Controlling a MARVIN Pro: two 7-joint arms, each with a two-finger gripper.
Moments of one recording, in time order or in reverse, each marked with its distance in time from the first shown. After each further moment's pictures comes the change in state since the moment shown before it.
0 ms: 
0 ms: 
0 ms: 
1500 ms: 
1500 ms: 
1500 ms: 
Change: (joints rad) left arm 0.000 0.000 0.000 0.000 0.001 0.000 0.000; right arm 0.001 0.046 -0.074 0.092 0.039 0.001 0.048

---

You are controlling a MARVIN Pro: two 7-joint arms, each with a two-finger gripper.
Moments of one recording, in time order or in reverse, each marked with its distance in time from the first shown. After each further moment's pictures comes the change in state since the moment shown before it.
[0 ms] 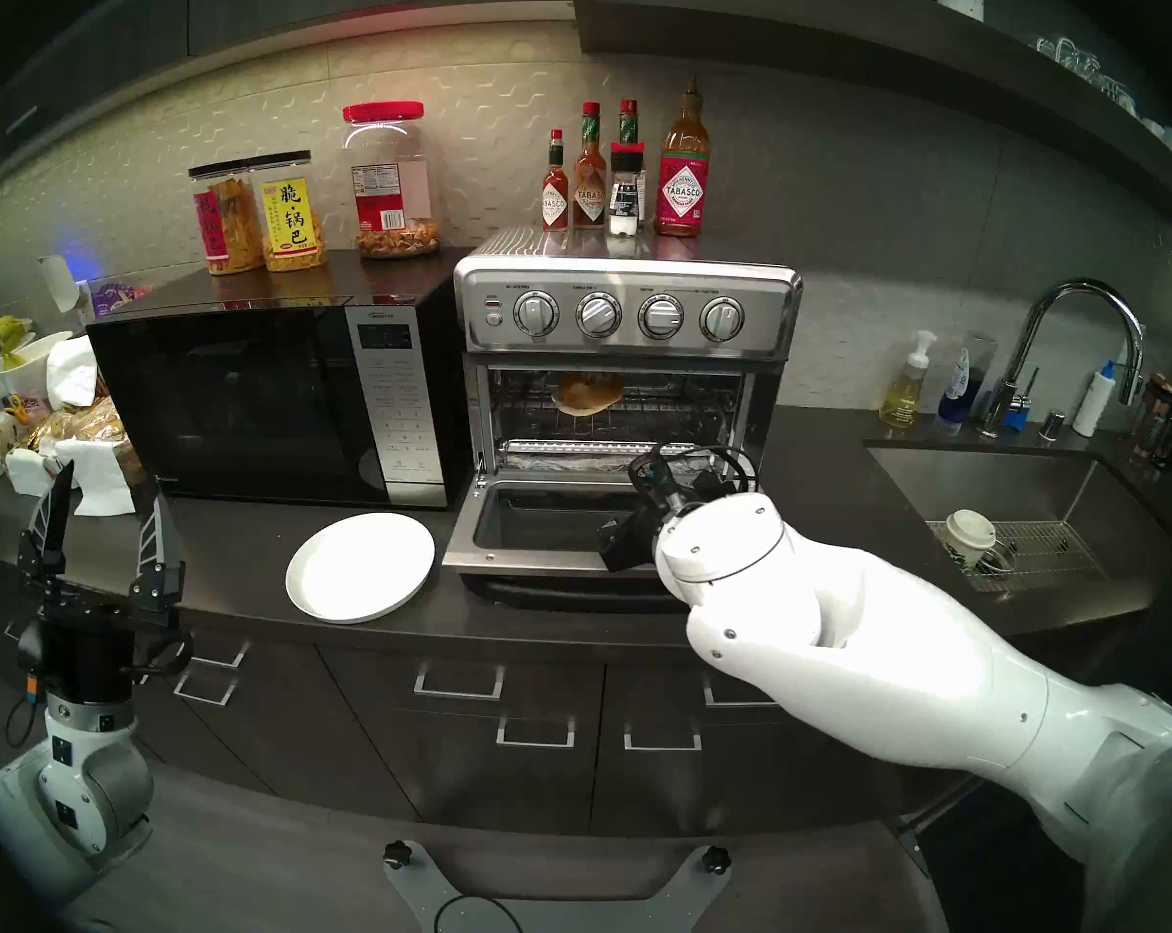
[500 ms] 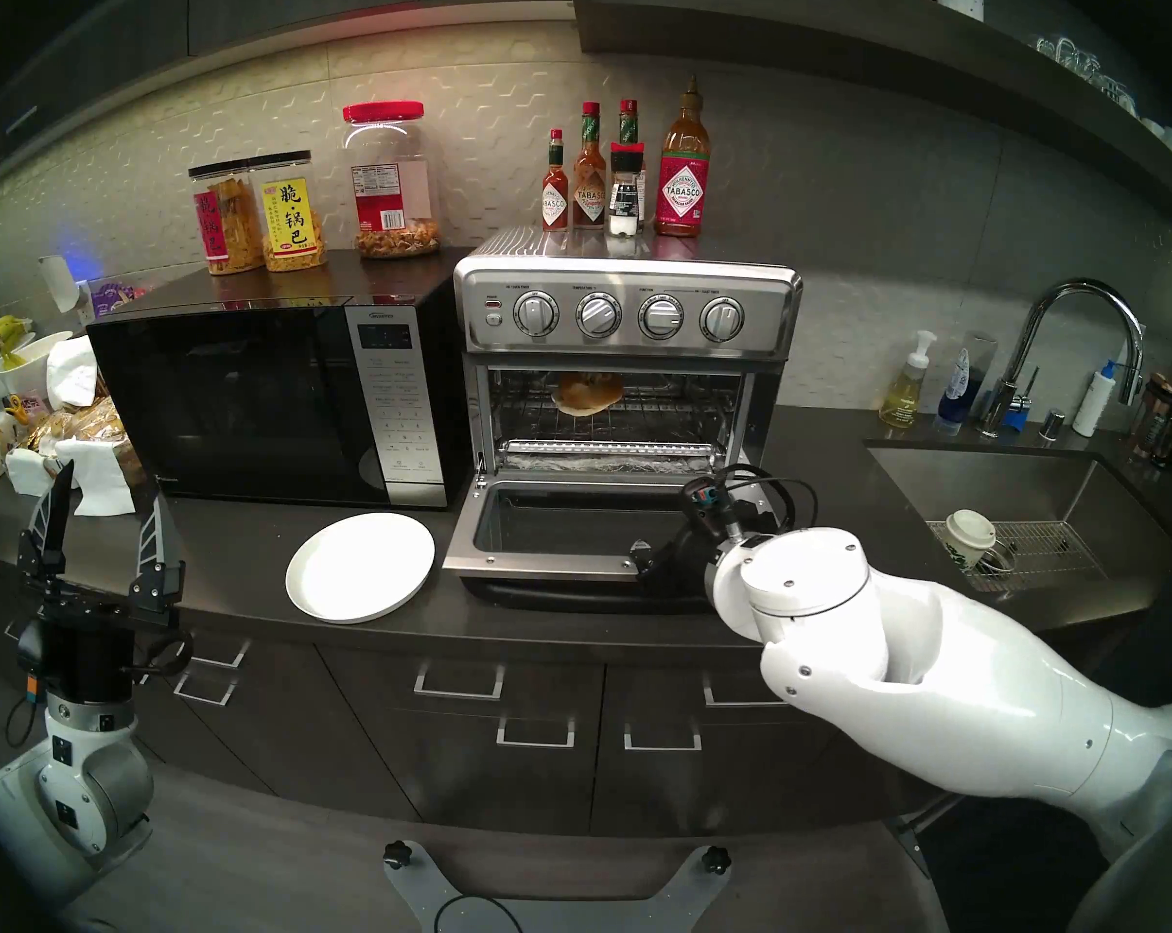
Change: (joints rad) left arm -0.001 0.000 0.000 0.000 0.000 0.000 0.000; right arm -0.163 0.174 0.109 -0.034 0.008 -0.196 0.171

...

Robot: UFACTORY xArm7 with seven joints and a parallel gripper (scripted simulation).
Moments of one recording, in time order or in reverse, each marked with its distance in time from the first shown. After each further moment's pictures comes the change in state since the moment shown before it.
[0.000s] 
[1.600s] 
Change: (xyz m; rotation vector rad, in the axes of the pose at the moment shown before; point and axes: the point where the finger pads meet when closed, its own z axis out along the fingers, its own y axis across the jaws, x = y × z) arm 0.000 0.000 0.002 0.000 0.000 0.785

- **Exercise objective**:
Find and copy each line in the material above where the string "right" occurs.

- **Result**:
Change: (joints rad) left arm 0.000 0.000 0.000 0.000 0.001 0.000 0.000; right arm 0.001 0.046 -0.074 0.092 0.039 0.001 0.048
Change: (joints rad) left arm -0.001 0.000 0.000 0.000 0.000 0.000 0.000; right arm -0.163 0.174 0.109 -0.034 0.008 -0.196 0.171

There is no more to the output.